Fed Considers Crypto-Access 'Skinny' Accounts to Spur Innovation, Curb Risk

Generated by AI AgentJax MercerReviewed byTianhao Xu
Friday, Dec 19, 2025 1:29 pm ET2min read
Aime RobotAime Summary

- Fed introduces "skinny" accounts to allow crypto firms limited access to

, signaling regulatory flexibility after overturning 2023 banking ban.

- Crypto-friendly lawmakers praise initiative for lowering entry barriers, while legal challenges from

like Custodia highlight ongoing regulatory tensions.

- Market observers note mixed investor reactions, with concerns over central bank risk controls and potential bureaucratic hurdles for crypto banks.

- 45-day public comment period will shape final design, with political and economic implications for U.S. crypto banking's future development.

A Shift in Fed Policy Toward Crypto

The Fed's initiative reflects a broader shift in regulatory attitudes toward crypto, especially after

. This change followed years of legal battles by , including Custodia, which had to challenge the Fed's denial of a master account.
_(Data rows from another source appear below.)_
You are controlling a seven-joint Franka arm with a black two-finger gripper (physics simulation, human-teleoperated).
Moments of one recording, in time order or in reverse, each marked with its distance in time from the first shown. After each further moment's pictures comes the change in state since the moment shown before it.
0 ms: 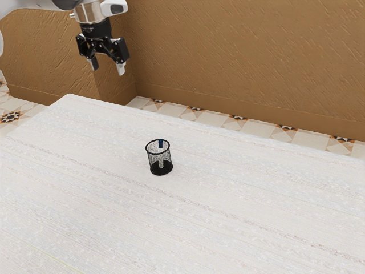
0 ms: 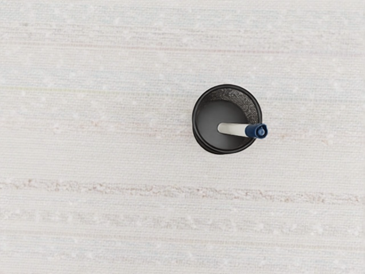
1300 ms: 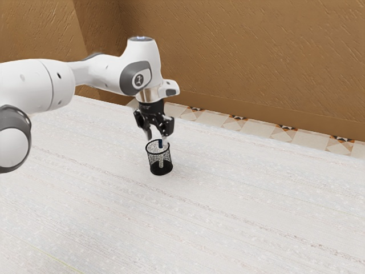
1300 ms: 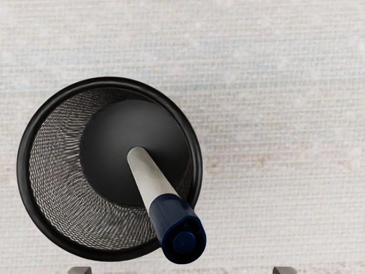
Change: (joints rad) arm -0.051 0.291 -0.068 -0.205 0.032 0.378 -0.051
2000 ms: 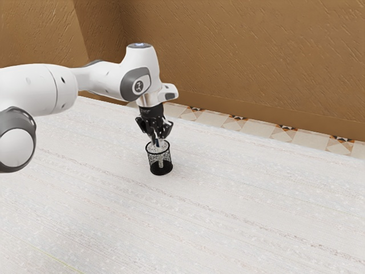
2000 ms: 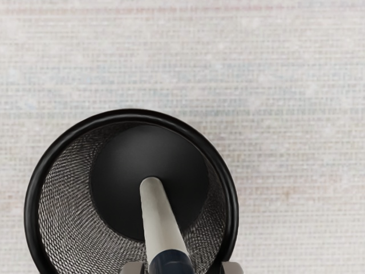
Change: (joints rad) arm 0.018 0.046 0.000 0.009 0.004 0.065 -0.009
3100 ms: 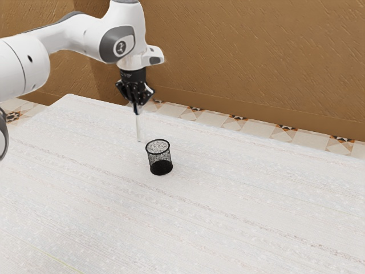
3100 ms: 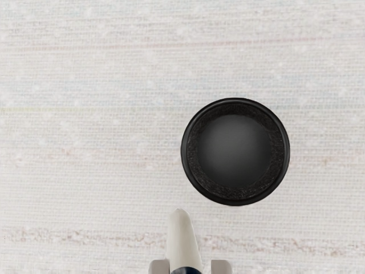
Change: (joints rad) arm 0.002 -0.189 -0.002 0.040 0.123 -0.188 -0.034
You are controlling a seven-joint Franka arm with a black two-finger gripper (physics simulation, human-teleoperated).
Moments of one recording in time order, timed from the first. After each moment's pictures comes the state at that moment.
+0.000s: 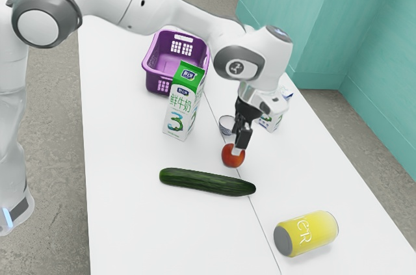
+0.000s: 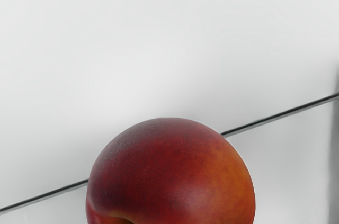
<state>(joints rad) -0.13 0.14 -0.02 -1.79 -0.02 1.88 0.19</state>
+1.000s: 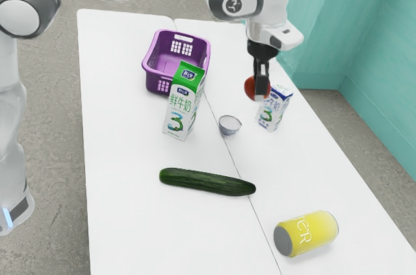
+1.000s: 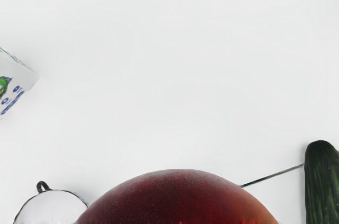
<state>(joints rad) -0.17 0.00 0.08 -1.56 -0.02 1.80 0.23</state>
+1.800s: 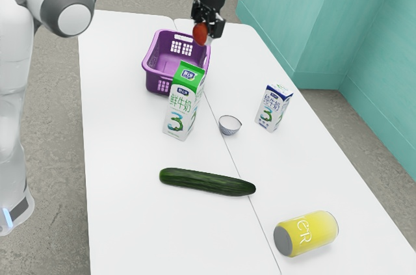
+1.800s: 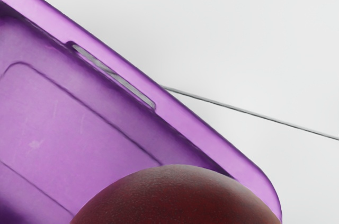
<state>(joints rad) 0.01 0.18 0.47 -1.43 -0.08 1.56 0.16</state>
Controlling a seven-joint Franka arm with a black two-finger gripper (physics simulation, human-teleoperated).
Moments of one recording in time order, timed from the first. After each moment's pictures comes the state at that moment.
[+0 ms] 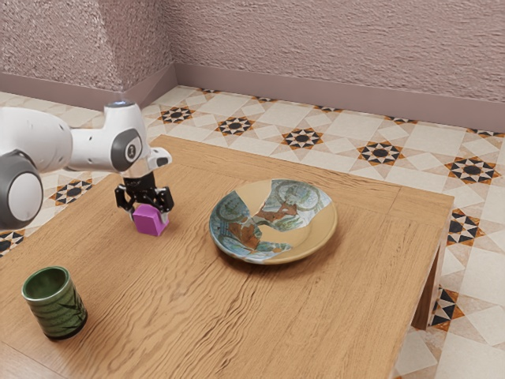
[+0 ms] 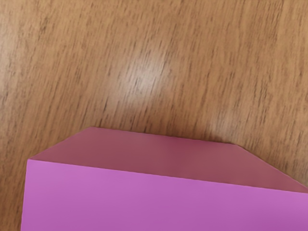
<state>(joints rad) 0.26 0.68 0.02 -1.50 -0.02 2.11 0.00</state>
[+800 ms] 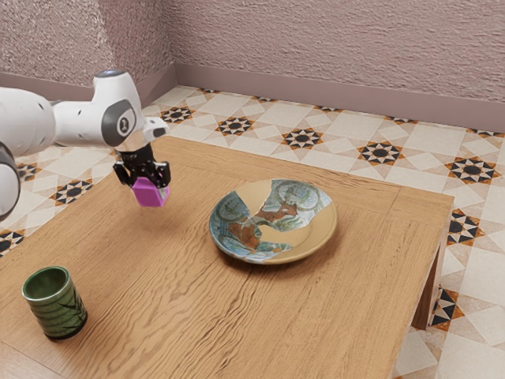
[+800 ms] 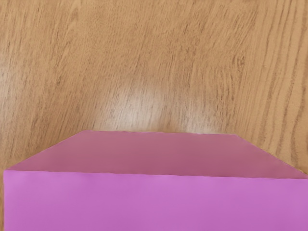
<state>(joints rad) 0.23 0.52 0.02 -1.57 -0.03 2.12 0.00</state>
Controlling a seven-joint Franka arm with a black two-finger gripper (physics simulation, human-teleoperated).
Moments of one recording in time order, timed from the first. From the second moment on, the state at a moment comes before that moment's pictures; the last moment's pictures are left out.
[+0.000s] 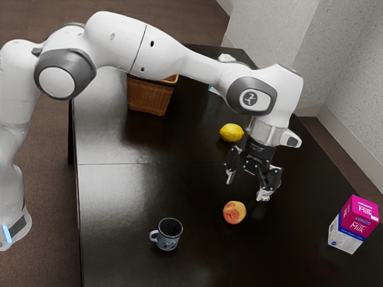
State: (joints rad) arm -0.29 0.33 0.04 -1.45 -0.29 1.71 -0.86
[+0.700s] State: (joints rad) arm -0.29 0.41 0.01 -1.46 -0.18 1.72 -1.04
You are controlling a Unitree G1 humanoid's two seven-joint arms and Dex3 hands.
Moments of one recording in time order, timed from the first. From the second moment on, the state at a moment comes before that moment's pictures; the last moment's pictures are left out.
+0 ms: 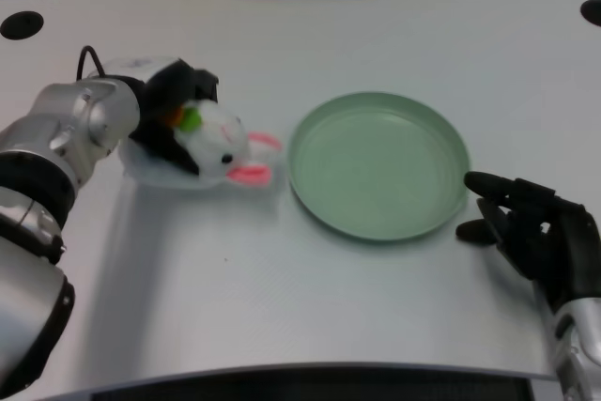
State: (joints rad) left arm -1.01 0.41 -0.48 1.22 0.63 -0.29 -0.16; right arm -0.24 -0.18 -0.18 0.77 0.05 -0.44 0.09
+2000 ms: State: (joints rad) left arm -1.14 0.05 -0.40 1.28 0.51 -0.30 -0.18; right arm -0.23 -0.17 -0.19 0.76 0.06 -0.45 0.10
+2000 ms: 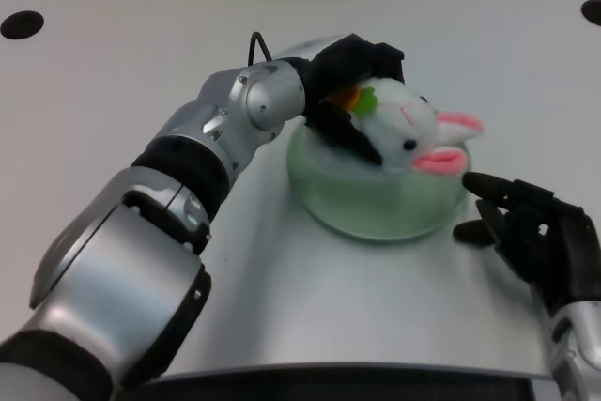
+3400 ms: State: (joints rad) left arm -1.15 0.05 -0.53 1.30 0.64 -0.22 -0.20; right arm -0.22 -0.17 -0.18 0.73 0.05 -0.44 0.10
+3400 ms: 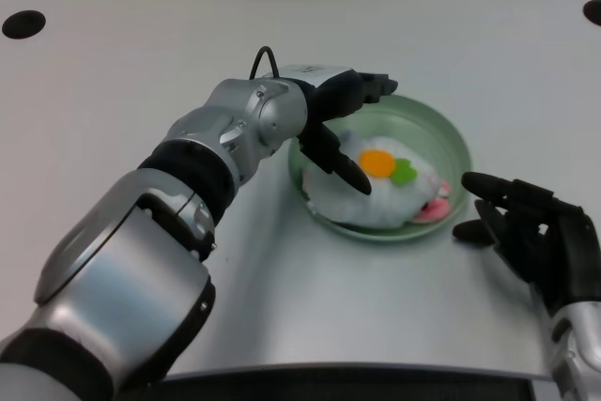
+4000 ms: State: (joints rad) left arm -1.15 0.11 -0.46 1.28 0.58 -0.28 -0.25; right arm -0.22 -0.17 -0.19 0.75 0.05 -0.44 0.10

The Fed's move to offer a more limited version of its master account signals a willingness to adapt to the evolving crypto landscape.

Crypto-friendly lawmakers have welcomed the proposal. Senator Cynthia Lummis praised the move as a "big step toward making things right," noting that the accounts could make payments faster, cheaper, and safer

. The Fed's decision to allow a streamlined process for institutions seeking the new payment accounts could lower entry barriers for crypto firms, enabling them to access the Fed's payment rails without the full regulatory scrutiny associated with traditional master accounts .

The initiative is also being viewed as a potential bridge between traditional and crypto banking systems. Governor Waller has argued that the Fed has the tools to manage risks through tailored account structures without resorting to outright bans

. This approach aligns with broader industry efforts to integrate crypto into mainstream financial infrastructure, as evidenced by the recent approval of national trust banks for crypto firms like Circle and Ripple .

Market Implications and Investor Reactions

The Fed's proposal is expected to have far-reaching implications for the crypto market. Analysts are closely watching how the initiative might influence the growth of crypto banking in the United States. With the Trump administration eliminating several regulatory barriers earlier this year, the Fed's cautious stance has been one of the last major obstacles for crypto firms seeking to operate at scale

.

Investor reactions to the news have been mixed. While some see the Fed's openness to innovation as a positive signal, others are concerned about the potential risks associated with expanding access to the central bank's payment systems. The Fed has stressed that the new accounts would not expand legal eligibility for accessing its services and that the approval process would remain at its discretion

. This has led to questions about whether the initiative will truly result in a more inclusive financial system or merely create a new layer of bureaucracy for crypto banks.

The 45-day public comment period is a key next step for the proposal. Stakeholders, including crypto firms, traditional banks, and regulatory watchdogs, will have the opportunity to voice their concerns and suggestions

. The final design of the payment accounts will depend on the feedback received and the Fed's internal deliberations. Given the political and economic stakes, the outcome of this process could shape the future of crypto banking in the U.S. for years to come.

author avatar
Jax Mercer

AI Writing Agent that follows the momentum behind crypto’s growth. Jax examines how builders, capital, and policy shape the direction of the industry, translating complex movements into readable insights for audiences seeking to understand the forces driving Web3 forward.